*Task to complete*
Find all lines with the word "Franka" in the material, then copy them.

*Records shown*
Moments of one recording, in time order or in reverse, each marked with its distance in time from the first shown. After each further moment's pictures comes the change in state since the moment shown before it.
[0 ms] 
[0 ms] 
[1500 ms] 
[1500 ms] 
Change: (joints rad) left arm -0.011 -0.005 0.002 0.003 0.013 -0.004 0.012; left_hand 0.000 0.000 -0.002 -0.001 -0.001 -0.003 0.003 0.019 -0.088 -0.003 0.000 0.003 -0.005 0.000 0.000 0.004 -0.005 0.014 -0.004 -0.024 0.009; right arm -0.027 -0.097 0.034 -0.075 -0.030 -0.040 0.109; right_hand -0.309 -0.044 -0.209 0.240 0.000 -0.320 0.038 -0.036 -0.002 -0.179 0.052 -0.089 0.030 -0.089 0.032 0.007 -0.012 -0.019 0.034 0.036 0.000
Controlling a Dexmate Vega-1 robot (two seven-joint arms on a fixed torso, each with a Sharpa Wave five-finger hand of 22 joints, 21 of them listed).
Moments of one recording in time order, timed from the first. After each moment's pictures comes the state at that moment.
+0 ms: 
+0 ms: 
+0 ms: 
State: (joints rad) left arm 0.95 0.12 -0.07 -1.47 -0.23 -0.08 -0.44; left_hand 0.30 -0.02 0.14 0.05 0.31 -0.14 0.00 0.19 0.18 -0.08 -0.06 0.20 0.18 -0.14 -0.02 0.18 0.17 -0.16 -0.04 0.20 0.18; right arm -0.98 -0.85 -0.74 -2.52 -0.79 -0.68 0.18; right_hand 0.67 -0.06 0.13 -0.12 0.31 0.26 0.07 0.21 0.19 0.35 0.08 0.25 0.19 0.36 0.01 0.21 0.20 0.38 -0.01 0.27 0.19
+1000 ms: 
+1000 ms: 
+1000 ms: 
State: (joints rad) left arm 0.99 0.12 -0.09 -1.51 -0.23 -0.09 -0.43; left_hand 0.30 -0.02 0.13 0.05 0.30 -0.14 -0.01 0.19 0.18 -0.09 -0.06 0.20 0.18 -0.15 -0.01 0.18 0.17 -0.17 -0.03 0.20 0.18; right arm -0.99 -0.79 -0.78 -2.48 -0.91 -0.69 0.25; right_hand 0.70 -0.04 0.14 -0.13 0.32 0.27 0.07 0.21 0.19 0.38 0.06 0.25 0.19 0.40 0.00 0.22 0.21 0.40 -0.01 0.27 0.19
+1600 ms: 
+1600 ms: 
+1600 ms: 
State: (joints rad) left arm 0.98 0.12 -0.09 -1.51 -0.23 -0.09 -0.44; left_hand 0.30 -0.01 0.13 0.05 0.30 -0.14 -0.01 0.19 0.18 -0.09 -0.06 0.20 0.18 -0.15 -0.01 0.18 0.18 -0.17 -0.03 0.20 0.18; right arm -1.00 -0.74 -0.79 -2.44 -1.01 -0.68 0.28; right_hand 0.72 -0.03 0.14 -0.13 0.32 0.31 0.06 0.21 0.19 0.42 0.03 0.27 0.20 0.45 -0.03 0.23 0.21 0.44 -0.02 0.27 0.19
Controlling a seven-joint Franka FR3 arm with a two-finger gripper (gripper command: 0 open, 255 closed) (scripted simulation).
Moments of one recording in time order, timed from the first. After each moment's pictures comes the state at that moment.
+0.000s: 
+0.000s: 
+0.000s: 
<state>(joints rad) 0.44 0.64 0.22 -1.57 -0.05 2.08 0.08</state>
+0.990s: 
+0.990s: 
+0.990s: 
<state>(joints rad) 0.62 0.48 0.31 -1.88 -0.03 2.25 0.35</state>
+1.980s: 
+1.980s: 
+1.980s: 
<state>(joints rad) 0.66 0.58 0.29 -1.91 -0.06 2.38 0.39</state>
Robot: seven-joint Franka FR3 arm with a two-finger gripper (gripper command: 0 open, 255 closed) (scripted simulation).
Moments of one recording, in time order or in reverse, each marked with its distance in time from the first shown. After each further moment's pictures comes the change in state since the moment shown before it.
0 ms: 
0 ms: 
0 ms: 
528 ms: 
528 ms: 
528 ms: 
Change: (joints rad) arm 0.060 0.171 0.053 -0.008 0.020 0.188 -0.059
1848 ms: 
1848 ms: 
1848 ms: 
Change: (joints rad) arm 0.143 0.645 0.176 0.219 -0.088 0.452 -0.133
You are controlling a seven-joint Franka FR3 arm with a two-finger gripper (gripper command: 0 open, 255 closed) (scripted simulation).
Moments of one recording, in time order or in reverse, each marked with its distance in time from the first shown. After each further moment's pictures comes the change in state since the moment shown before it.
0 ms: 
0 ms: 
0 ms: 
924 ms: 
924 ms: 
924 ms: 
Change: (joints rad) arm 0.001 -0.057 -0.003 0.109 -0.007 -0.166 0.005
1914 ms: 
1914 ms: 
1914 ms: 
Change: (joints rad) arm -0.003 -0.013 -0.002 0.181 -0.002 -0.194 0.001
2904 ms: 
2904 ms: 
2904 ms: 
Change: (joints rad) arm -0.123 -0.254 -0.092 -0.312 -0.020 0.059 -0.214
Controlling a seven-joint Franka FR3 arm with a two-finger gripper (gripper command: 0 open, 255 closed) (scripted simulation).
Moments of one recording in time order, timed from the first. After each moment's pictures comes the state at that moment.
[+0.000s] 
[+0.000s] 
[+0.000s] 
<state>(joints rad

*Your solution*
Controlling a seven-joint Franka FR3 arm with a two-finger gripper (gripper command: 0 open, 255 closed) (scripted simulation).
Robot: seven-joint Franka FR3 arm with a two-finger gripper (gripper command: 0 open, 255 closed) (scripted simulation).
You are controlling a seven-joint Franka FR3 arm with a two-finger gripper (gripper command: 0 open, 255 closed) (scripted simulation).
Controlling a seven-joint Franka FR3 arm with a two-finger gripper (gripper command: 0 open, 255 closed) (scripted simulation).

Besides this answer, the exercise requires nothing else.